Training rnn with detached states

I have a rnn model (as described below) and I don’t know how to train it efficiently under dataparallel.

Given a batch of training samples, the model runs computations for 5 cycles. The output of each cycle is used to calculate a loss and to update model parameters. Some outputs of a cycle is detached and sent to the next cycle as inputs.

I can write these as the following pseudo codes:

for cycle in range(total_cycles):
y, outputs = model(x, inputs) # inside model outputs are already detached, but y is not detached
loss = loss_function(target, y)
optimizer.zero_grad()
loss.backward()
optimizer.step()
inputs = outputs # outputs is a list of feature maps

In other words, the model parameters are updated across different cycles.

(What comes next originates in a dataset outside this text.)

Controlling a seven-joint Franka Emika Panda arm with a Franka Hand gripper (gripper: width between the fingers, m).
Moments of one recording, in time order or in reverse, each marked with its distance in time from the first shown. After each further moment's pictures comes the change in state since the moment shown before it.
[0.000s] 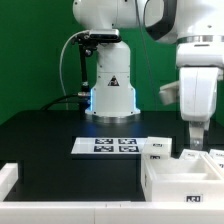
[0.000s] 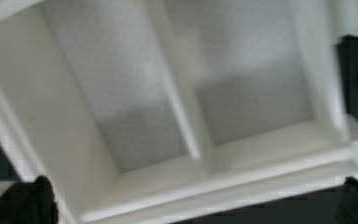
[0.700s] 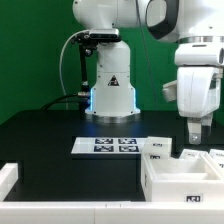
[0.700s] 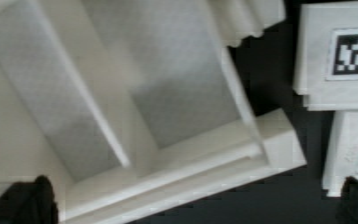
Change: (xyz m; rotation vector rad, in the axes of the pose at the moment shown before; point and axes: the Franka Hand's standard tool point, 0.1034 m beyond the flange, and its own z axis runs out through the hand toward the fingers) arm 0.001 -0.037 0.000 0.018 0.002 0.067
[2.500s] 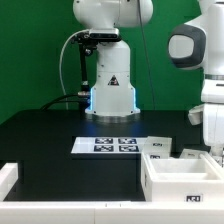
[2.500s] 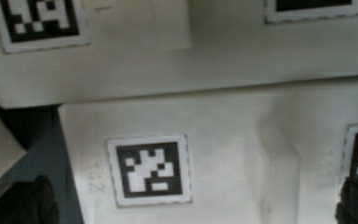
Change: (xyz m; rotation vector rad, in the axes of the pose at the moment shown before) arm 0.023 -0.102 0.057 0.090 -0.015 0.025
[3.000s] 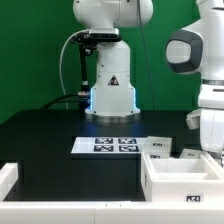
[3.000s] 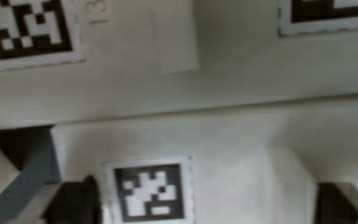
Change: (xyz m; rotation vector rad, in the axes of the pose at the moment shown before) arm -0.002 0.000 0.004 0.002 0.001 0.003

In each cycle, the model gets a list of detached states from previous cycle to build a new computational graph and calculates/updates with its gradients.

This scheme works fine with single GPU. However, when I trained it with multiple gpus and dataparallel, I found that each output tensor was always sent to gpu-0 (checked with outputs[0].get_device()), resulting in a significantly higher memory-usage of gpu-0 than other gpus. I cannot train a large enough model and meanwhile the gpu-util is low.

I would like to get outputs data-paralleled and calculated within each gpu, to improve the memory/time efficiency of training.